Hermann scanned the dam and its environs through his binoculars. He spotted the general and his officers above the dam, on the banks of Lake Perdeau, mingling with American officers. A German captain stood separate from the others. He was holding a snub-nosed pistol and glancing at his wristwatch. As the general spoke with his American counterpart, he nodded to the captain.

Hermann searched the valley’s rim. His battle-trained eyes discerned the telltale rectangular patches of evergreen brush—camouflage for the heavy-siege howitzers. There were three patches on the valley’s east side and four on the west. Every barrel was pointed the same direction, toward the same target.

“We need to get the hell out of here,” said Hermann.

Hamlin started down the valley.

“No. The other way. Up.”

“But the surrender—”

“It’s not a surrender. Von Tannenberg is going to blow the dam. He’s got seven howitzers trained on it.” Hermann took Hamlin’s arm and started uphill. “Come on!”

Hamlin didn’t budge. “That makes no sense. There are more Germans than Americans down there.”

A flare raced skyward like a flaming raven. It soared from von Tannenberg’s position above the dam and arced over the valley.

“It makes perfect sense for von Tannenberg,” said Hermann.

Puffs of smoke appeared around the valley rim, where Hermann had spotted the hidden cannons. Seven rib-rattling booms followed.

“The shells breached the dam,” said Hamlin, his eyes rheumy and voice quivering with horror. “The flood is too big. We’ll never make it out.”

To his surprise, Hermann didn’t despair. Instead, joy surged inside him, the same joy he’d felt when he appreciated ragtime’s appeal, the joy he hadn’t been able to share with his son and never would.

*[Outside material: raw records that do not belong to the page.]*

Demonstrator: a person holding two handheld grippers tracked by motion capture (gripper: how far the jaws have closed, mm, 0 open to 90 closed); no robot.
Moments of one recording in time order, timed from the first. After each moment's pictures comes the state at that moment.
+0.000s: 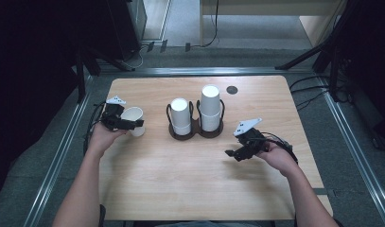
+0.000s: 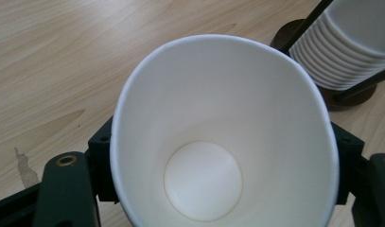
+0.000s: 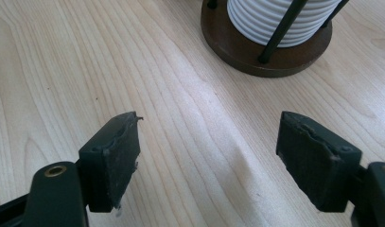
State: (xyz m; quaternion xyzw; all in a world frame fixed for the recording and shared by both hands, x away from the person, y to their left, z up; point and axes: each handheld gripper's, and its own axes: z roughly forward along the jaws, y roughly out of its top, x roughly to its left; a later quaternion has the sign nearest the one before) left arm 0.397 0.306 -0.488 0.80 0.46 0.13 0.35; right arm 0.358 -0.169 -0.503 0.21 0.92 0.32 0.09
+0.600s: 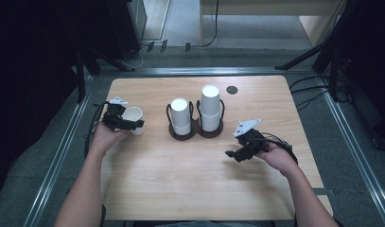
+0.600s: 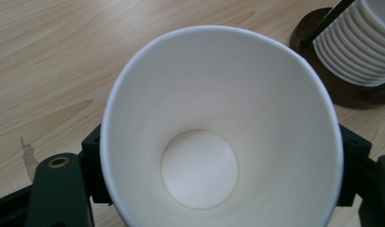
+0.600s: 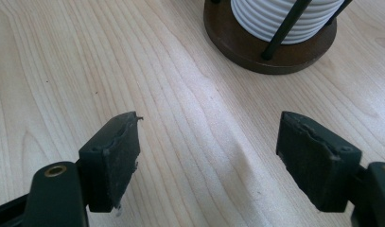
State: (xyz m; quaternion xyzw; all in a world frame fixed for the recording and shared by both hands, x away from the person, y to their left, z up) left arm 0.401 0.304 -0.496 0.80 0.48 0.13 0.33; right arm 0.357 -0.168 -0.505 0.20 0.92 0.32 0.09
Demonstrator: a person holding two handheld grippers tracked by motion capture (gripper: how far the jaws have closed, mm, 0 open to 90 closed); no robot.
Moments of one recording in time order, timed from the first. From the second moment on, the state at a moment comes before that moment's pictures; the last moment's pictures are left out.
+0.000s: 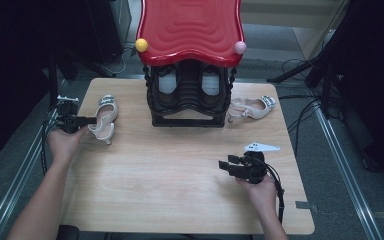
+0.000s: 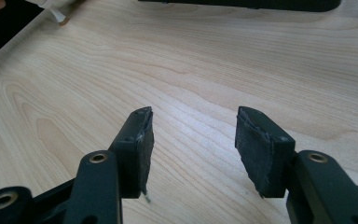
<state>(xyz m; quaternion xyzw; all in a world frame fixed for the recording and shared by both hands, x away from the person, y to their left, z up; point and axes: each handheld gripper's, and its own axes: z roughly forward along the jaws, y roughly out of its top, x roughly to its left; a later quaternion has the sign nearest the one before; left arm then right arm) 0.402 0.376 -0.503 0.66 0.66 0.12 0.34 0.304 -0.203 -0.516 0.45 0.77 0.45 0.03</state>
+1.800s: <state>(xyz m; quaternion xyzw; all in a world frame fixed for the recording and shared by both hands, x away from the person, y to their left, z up) 0.297 0.230 -0.479 0.73 0.49 -0.04 0.46 0.334 -0.180 -0.513 0.43 0.78 0.44 0.04</state>
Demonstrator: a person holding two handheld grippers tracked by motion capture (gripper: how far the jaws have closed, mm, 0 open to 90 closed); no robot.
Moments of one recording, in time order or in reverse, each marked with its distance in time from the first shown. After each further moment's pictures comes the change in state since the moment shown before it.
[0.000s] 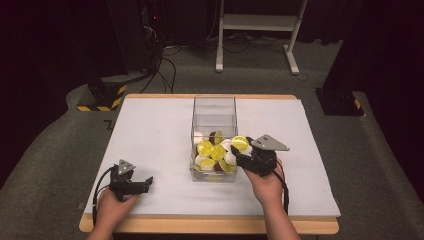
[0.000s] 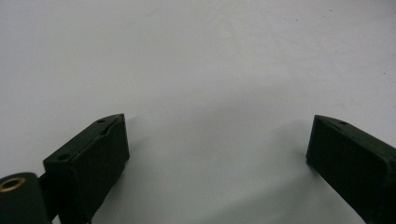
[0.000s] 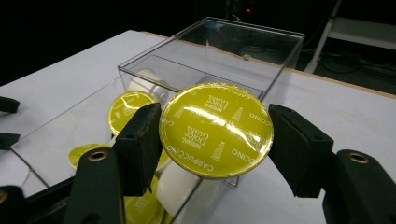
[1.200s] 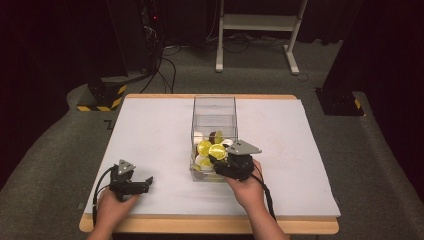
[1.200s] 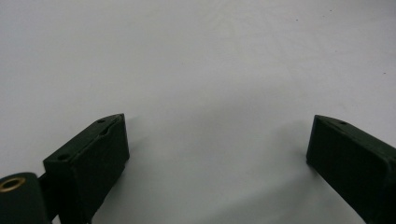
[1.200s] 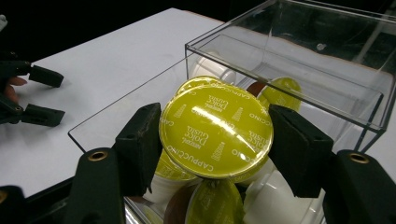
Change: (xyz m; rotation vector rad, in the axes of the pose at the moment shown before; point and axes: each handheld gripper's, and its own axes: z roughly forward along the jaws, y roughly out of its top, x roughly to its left) left arm 0.000 0.000 0.000 -0.001 0.000 -0.001; right arm 0.047 -0.005 0.032 0.061 0.123 -0.074
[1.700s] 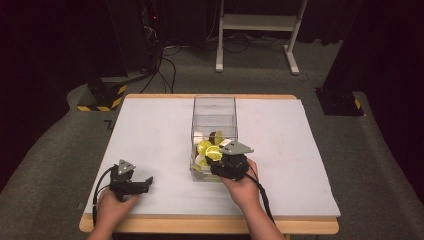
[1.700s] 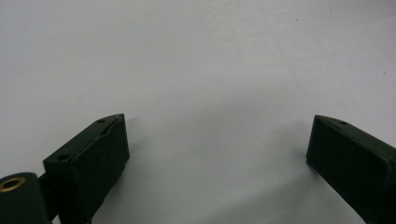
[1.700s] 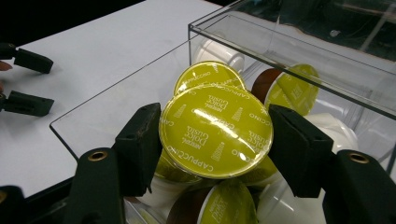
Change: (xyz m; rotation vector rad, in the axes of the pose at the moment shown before) left arm 0.000 0.000 0.000 0.000 0.000 0.000; right arm 0.004 -0.005 0.017 0.047 -0.008 -0.013
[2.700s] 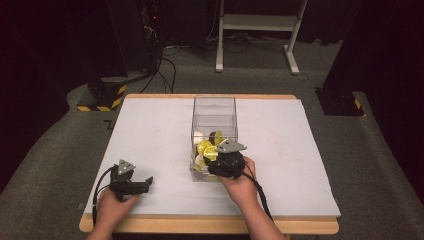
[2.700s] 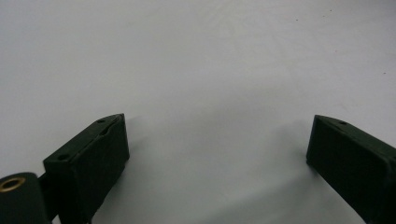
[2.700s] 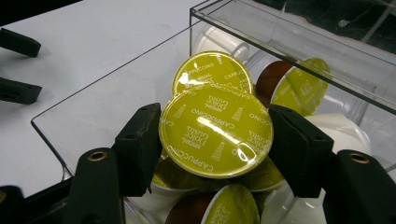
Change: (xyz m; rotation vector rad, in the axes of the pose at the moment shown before) left arm 0.000 0.000 0.000 0.000 0.000 0.000; right arm 0.004 0.004 0.012 0.064 -0.015 -0.037
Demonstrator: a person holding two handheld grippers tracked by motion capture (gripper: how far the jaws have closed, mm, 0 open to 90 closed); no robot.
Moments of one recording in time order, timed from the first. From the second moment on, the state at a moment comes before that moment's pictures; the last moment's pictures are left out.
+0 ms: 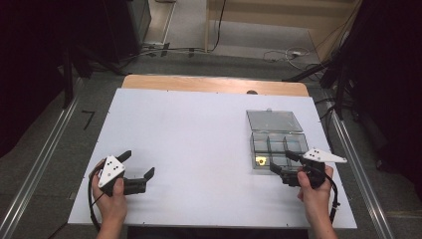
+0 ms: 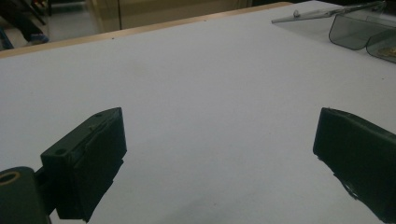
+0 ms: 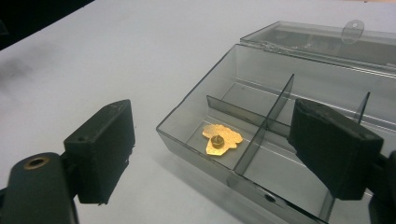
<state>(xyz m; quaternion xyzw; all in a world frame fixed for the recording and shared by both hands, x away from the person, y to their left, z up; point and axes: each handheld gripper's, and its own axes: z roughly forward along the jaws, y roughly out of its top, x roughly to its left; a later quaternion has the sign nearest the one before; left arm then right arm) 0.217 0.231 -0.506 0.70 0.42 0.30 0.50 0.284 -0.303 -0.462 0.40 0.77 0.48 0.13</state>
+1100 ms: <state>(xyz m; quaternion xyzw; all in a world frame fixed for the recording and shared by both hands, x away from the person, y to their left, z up) 0.215 0.233 -0.505 0.69 0.42 0.30 0.50 0.247 -0.374 -0.476 0.41 0.75 0.48 0.18</state>
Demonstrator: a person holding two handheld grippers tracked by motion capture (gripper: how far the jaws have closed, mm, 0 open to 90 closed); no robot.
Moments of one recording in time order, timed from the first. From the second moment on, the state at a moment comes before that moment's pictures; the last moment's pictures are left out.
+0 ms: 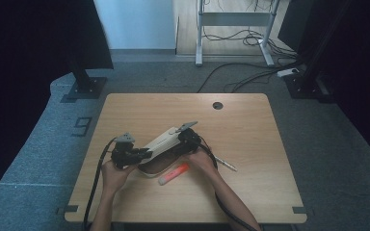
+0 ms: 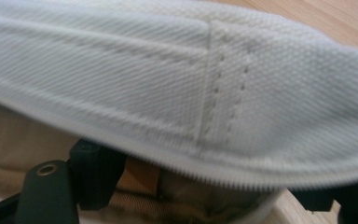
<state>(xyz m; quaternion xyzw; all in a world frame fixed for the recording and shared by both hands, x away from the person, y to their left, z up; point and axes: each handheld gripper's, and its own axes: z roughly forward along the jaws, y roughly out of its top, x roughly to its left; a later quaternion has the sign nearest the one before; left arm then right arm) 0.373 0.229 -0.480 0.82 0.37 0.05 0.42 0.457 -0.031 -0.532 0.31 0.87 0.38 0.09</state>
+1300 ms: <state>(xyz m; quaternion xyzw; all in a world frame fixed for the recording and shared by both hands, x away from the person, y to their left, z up) 0.374 0.232 -0.481 0.82 0.38 0.05 0.43 0.423 -0.098 -0.498 0.30 0.87 0.39 0.07</state>
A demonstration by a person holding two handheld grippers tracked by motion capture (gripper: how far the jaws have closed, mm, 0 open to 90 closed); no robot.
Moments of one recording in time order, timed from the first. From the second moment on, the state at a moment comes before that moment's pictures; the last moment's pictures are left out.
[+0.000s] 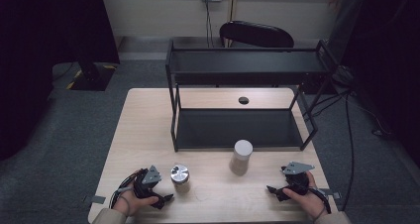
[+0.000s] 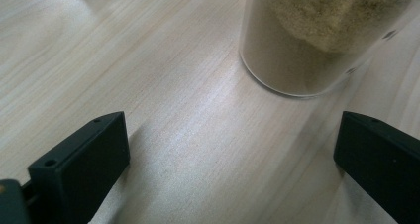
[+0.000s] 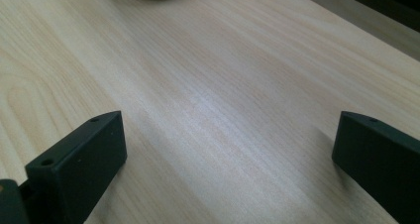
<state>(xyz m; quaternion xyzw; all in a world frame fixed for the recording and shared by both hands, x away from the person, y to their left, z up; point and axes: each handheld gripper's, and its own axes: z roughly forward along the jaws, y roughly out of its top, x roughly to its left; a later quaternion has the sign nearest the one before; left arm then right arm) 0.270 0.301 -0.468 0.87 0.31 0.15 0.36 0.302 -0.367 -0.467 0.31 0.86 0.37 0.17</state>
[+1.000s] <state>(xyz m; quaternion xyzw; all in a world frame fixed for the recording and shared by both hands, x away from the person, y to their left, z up) 0.271 0.292 -0.464 0.87 0.32 0.15 0.35 0.302 -0.367 -0.467 0.31 0.86 0.37 0.17</state>
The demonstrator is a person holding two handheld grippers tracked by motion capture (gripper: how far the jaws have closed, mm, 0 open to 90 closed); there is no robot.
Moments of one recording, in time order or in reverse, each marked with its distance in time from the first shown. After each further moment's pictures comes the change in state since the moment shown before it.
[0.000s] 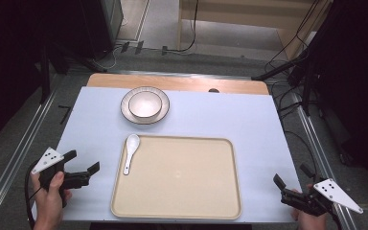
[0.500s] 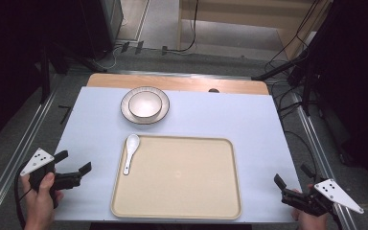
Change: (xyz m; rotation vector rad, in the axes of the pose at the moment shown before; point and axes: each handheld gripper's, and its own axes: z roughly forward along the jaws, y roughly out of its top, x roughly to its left) left arm 0.016 -0.002 -0.014 -0.008 0.017 0.012; right arm -0.001 0.000 -0.001 -0.002 -0.002 0.002
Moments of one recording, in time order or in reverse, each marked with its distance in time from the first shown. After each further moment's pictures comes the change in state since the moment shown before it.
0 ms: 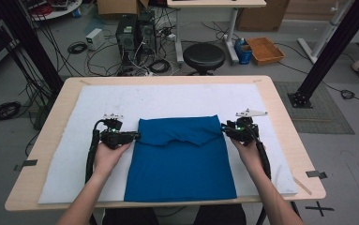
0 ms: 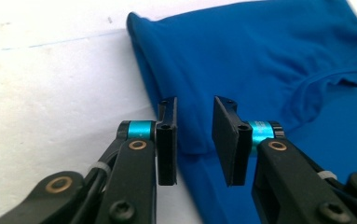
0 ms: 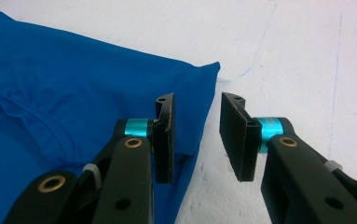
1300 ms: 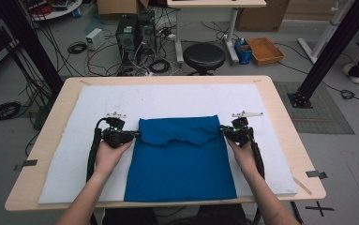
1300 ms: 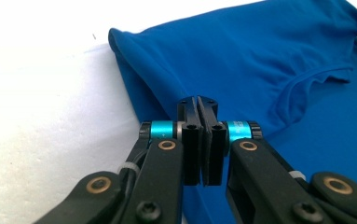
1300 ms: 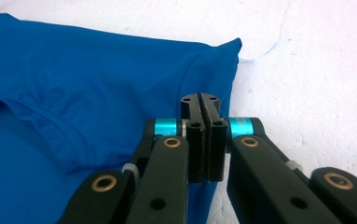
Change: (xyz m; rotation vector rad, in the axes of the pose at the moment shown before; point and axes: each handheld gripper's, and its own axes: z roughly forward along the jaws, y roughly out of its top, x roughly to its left) left arm -0.009 0.006 -0.002 -0.004 -0.004 0.071; right arm 0.005 -0.005 0.015 0.048 0.051 0.103
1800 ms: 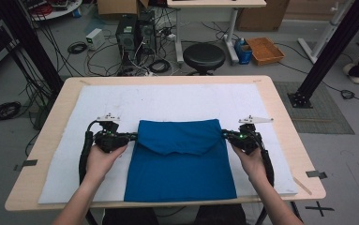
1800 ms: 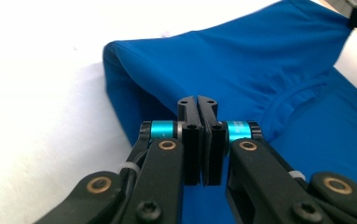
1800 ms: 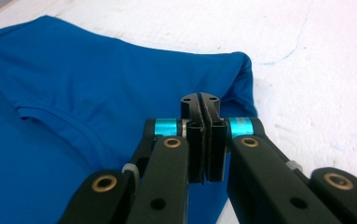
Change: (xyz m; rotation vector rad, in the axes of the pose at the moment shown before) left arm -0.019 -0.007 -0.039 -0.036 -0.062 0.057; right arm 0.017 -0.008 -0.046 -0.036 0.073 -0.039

Tears streamed down Hamlin’s cheeks.

Hermann draped a consoling arm around his shoulder. “Don’t be sad. Remember, they can’t kill what’s already dead.”

Mourning doves alighted from twisted stumps throughout the valley. The air filled with a rushing sound, as though a great invisible river was flowing overhead.

Hermann regarded the oval-shaped nest quizzically. It reminded him of something—a story from his childhood, an ancient, impossible story.

“There are at least two healthy swigs of brandy left,” said Hermann. “Come inside and ride out the flood with me.”

“Ride it out to what end?”

“Who really knows what’s at the end? Let’s find out together. You and me. Also, I have a gift for you. I think you’re really going to like it.”

The sunlight refracted in Hamlin’s tears, lending his blue eyes an indigo cast. He slung his arm around Hermann, and then they squeezed inside, side by side.